Il s’alarme du caractère liberticide de la proposition de loi du Sénat contre le narcotrafic, votée le 1er avril dernier par les députés, qui prévoit un parquet spécialisé, crée un statut du repenti, et aménage des quartiers de haute sécurité.
Sa référence : le Canada, qui a choisi la légalisation, passe des appels d’offres pour la fabrication des drogues, qui sont ensuite vendues dans des magasins d’état.

 

LOKKO : Yann Bisiou, nous avons donné ensemble ce titre à cette rencontre : «La légalisation, seule solution ?» mais vous auriez enlevé le point d’interrogation, si cela n’avait tenu qu’à vous, tant vous défendez avec constance la nécessité d’un changement de stratégie en matière de toxicomanie. Nous nous situons plus que jamais dans une actualité brûlante, avec le vote, hier, de la proposition de loi d’origine sénatoriale visant à lutter contre le narcotrafic, définitivement adoptée à 396 voix pour et 68 contre. Un succès pour les ministres de la Justice et de l’intérieur, Gérard Darmanin et Bruno Retailleau, qui l’avaient portée. Quel est votre sentiment à ce stade ?

YANN BISIOU : C’est une particularité en matière de stups : on fait beaucoup de lois. En moyenne, une nouvelle loi tous les six mois depuis 54 ans. Et à chaque fois, on va renforcer la répression. Je vais être très critique sur celle-ci. C’est un succès, mais un succès modéré. Habituellement, les lois en matière de drogues sont votées à l’unanimité. C’est d’ailleurs ce qui s’est passé au Sénat. Hier, à l’Assemblée nationale, il y a eu quand même eu une petite réaction hostile. 

  Une loi liberticide 

Cette loi a pour moi deux inconvénients majeurs. Le premier est qu’elle rate son objectif : elle ne permettra pas de lutter contre le narcotrafic et donc de réduire la consommation de drogue en France. Elle est inefficace mais aussi liberticide. Elle porte atteinte de façon extrêmement importante aux libertés fondamentales. C’est la seule loi -et la première loi visant le trafic de drogues- à susciter un recours au Conseil constitutionnel. Comme ces lois sont votées à l’unanimité, elles ne font pas l’objet d’une saisine du Conseil constitutionnel, donc il existe très peu de décisions de cette instance en matière de stups. Les quartiers de haute sécurité, supprimés par Badinter, risquent d’être attaqués.

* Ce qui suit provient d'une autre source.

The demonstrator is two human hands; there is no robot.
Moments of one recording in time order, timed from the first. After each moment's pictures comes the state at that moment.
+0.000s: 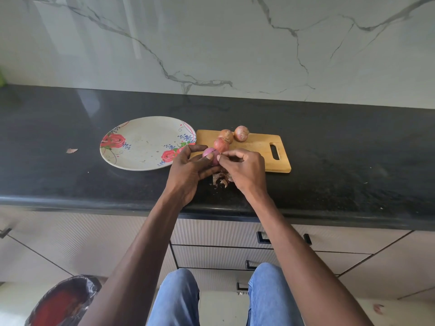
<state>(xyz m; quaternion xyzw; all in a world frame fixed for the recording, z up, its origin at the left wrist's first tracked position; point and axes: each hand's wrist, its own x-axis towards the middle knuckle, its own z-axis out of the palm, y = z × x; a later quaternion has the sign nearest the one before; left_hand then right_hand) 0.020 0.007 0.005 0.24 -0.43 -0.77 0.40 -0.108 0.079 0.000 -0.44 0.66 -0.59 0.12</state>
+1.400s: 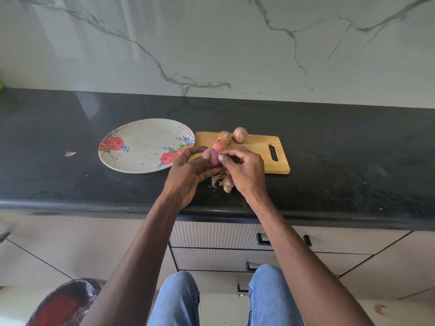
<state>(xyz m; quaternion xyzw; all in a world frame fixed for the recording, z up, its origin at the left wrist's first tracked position) 0.019 0.007 0.006 0.23 -0.44 -0.78 0.38 -0.117 0.073 -0.009 -0.47 0.63 -0.61 0.10</state>
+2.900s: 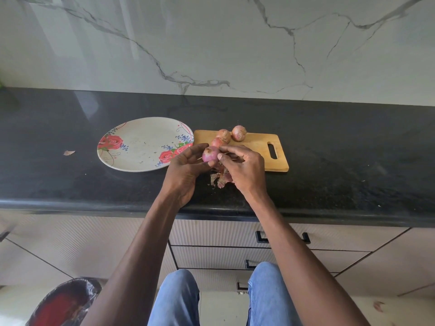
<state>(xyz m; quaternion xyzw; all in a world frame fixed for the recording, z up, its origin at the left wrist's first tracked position) 0.021 0.005 0.000 0.21 -0.47 -0.76 0.39 -0.114 0.079 -0.005 -0.48 0.63 -0.61 0.05</state>
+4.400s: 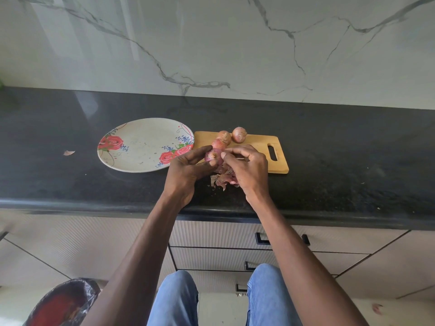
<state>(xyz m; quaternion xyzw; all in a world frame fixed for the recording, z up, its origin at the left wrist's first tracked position) 0.018 0.008 0.001 0.23 -0.49 -0.74 0.40 -0.117 0.079 -0.002 -0.43 0.64 -0.64 0.09</state>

On voit bien que le narcotrafic a flambé, qu’il s’agit d’une réalité d’une gravité extrême. Le rapporteur socialiste a d’ailleurs validé cette loi. Sur un parquet spécial s’est dégagé un consensus. Ne fallait-il pas renforcer l’arsenal pénal ?

Initiée par Les républicains, une commission d’enquête a débouché sur la rédaction de la loi co-signée en effet, avec le Parti socialiste. C’est la France insoumise qui s’y est opposée, et quatre députés écologistes, les autres s’étant abstenus.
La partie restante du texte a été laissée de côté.